### EXERCISE BRIEF:
When you reach the line containing "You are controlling", please repeat it and every line after it exactly, through the end of the listing below, skipping pictures.

### DATASET EXTRACT:

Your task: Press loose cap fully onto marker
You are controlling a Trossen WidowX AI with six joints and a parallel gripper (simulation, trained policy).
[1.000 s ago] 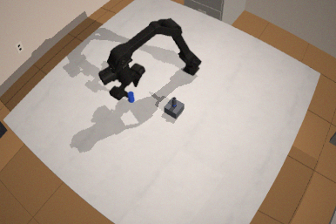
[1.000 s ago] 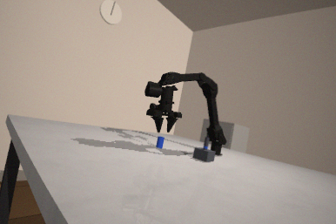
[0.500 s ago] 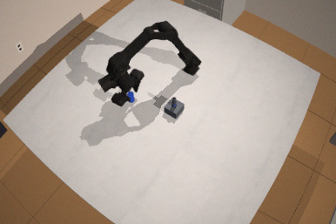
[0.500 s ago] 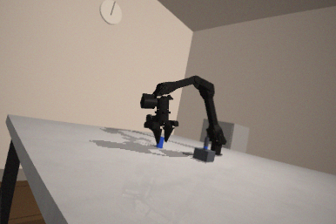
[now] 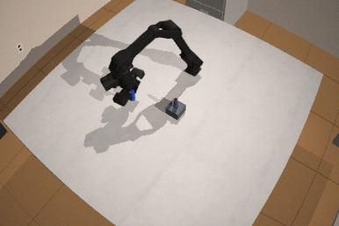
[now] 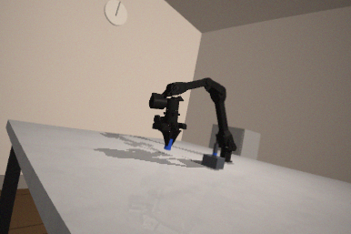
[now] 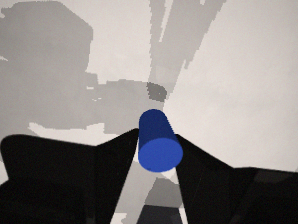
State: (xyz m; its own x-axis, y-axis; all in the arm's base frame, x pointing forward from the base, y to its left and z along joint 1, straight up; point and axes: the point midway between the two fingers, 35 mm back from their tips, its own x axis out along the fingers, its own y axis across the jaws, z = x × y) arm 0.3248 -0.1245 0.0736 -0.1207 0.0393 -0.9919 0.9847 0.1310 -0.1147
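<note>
Now: gripper tip 6 cm past the grey holder block, 19 cm to the right of it and 2 cm above it. From my gripper tip the other things lie so: blue cap: 1 cm above.
</note>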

### EXERCISE OUTPUT:
You are controlling a Trossen WidowX AI with six joints and a parallel gripper (simulation, trained policy).
[1.000 s ago] 
[1.000 s ago] 
[0.500 s ago] 
[0.500 s ago] 
[now] 
[now] 
[now] 
State: (xyz m; its own x-axis, y-axis; all in the arm's base frame, x pointing forward from the base, y to its left and z along joint 1, straight up; point and axes: the point midway between the two fingers, 35 mm back from their tips, its own x axis out along the fingers, its own y axis across the jaws, z = x × y) arm 0.3248 -0.1245 0.0736 -0.1207 0.0393 -0.9919 0.9847 0.1310 -0.1147
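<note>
Now: gripper tip 6 cm past the grey holder block, 19 cm to the right of it and 2 cm above it. From my gripper tip the other things lie so: blue cap: 1 cm above.
</note>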

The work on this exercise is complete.